[Records drawn from a dataset]
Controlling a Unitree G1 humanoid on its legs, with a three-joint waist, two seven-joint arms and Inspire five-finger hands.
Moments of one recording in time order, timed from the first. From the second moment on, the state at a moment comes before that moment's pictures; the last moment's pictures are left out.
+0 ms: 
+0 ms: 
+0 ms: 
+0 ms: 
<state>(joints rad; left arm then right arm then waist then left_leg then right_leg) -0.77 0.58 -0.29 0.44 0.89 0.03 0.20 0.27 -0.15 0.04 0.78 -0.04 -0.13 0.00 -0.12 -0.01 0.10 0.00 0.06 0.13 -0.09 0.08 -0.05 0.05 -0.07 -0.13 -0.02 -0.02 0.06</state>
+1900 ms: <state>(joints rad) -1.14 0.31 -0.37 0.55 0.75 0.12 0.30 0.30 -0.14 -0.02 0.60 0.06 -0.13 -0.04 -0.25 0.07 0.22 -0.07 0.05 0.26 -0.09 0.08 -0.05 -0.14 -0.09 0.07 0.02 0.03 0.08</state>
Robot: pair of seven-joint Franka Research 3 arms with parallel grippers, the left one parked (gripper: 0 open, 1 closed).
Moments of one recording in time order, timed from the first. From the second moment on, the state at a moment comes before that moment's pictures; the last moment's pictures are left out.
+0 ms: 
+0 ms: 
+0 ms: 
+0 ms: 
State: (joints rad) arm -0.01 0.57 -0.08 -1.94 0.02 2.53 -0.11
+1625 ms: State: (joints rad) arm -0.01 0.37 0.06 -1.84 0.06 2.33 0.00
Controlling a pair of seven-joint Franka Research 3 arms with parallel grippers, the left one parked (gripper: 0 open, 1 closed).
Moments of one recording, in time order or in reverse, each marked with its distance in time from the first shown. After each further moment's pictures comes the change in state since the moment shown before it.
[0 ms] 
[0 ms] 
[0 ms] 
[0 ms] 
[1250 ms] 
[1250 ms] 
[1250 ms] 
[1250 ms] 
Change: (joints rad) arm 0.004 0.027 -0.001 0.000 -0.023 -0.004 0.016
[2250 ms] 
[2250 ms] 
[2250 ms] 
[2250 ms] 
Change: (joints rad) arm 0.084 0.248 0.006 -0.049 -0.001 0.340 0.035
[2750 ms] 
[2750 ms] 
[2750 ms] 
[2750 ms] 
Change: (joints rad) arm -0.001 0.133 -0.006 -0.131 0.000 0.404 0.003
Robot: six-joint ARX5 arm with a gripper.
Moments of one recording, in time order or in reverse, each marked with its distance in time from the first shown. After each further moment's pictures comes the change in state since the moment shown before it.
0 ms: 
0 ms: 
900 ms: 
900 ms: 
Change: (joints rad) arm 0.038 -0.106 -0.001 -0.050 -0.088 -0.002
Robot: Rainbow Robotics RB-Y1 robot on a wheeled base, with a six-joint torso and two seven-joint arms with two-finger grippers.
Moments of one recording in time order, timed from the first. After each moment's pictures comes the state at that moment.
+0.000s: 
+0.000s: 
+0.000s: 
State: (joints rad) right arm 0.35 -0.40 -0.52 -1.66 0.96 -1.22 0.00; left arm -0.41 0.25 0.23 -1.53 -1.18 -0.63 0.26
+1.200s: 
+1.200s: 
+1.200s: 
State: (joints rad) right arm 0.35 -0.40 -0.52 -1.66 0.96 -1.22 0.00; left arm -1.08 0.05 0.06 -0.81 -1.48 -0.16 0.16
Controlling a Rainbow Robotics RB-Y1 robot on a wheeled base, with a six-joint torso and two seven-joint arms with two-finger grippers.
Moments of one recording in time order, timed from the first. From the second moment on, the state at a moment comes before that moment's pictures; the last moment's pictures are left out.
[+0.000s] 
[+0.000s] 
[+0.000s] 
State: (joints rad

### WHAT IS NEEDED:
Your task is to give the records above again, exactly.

### ANSWER FOR THIS EXERCISE:
Controlling a Unitree G1 humanoid on its legs, with a three-joint waist, two seven-joint arms and Inspire five-finger hands.
Moments of one recording in time order, timed from the first. From the second moment on, the state at a moment comes before that moment's pictures; the last moment's pictures are left out.
+0 ms: 
+0 ms: 
+0 ms: 
+0 ms: 
<state>(joints rad; left arm then right arm then waist then left_leg then right_leg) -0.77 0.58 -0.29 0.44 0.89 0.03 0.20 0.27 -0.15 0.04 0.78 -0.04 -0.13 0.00 -0.12 -0.01 0.10 0.00 0.06 0.13 -0.09 0.08 -0.05 0.05 -0.07 -0.13 -0.02 -0.02 0.06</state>
+1900 ms: <state>(joints rad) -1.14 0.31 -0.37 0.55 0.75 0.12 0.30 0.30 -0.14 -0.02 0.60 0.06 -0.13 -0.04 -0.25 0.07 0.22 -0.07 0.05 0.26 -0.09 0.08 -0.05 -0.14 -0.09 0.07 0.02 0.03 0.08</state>
Robot: pair of seven-joint Franka Research 3 arms with parallel grippers, the left one parked (gripper: 0 open, 1 closed).
Moments of one recording in time order, timed from the first. From the second moment on, the state at a moment comes before that moment's pictures; the last moment's pictures are left out.
+0 ms: 
+0 ms: 
+0 ms: 
+0 ms: 
State: (joints rad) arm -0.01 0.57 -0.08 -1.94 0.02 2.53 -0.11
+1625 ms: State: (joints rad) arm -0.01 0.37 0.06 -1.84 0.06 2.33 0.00
Controlling a pair of seven-joint Franka Research 3 arms with parallel grippers, the left one parked (gripper: 0 open, 1 closed).
Moments of one recording, in time order or in reverse, each marked with its distance in time from the first shown. After each further moment's pictures comes the change in state since the moment shown before it.
[0 ms] 
[0 ms] 
[0 ms] 
[0 ms] 
[1250 ms] 
[1250 ms] 
[1250 ms] 
[1250 ms] 
Change: (joints rad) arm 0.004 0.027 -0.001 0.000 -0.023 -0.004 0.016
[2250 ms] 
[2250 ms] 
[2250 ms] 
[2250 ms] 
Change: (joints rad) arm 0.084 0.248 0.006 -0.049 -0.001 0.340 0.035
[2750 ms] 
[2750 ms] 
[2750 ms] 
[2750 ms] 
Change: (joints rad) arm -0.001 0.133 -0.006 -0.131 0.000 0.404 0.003
Robot: six-joint ARX5 arm with a gripper.
Moments of one recording, in time order or in reverse, each marked with its distance in time from the first shown. After each further moment's pictures comes the change in state since the moment shown before it.
0 ms: 
0 ms: 
900 ms: 
900 ms: 
Change: (joints rad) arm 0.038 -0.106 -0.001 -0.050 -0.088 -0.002
Robot: Rainbow Robotics RB-Y1 robot on a wheeled base, with a six-joint torso and two seven-joint arms with two-finger grippers.
Moments of one recording in time order, timed from the first. After each moment's pictures comes the state at that moment.
+0.000s: 
+0.000s: 
+0.000s: 
State: (joints rad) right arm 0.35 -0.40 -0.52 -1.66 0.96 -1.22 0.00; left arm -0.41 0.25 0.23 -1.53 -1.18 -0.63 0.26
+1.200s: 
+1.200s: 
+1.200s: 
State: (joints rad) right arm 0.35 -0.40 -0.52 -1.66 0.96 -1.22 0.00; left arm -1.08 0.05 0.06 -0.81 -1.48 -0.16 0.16
Controlling a Rainbow Robotics RB-Y1 robot on a wheeled base, with a six-joint torso and two seven-joint arms with two-finger grippers.
Moments of one recording in time order, timed from the first. From the second moment on, the state at a moment comes before that moment's pictures; the last moment's pictures are left out.
[+0.000s] 
[+0.000s] 
[+0.000s] 
State: (joints rad

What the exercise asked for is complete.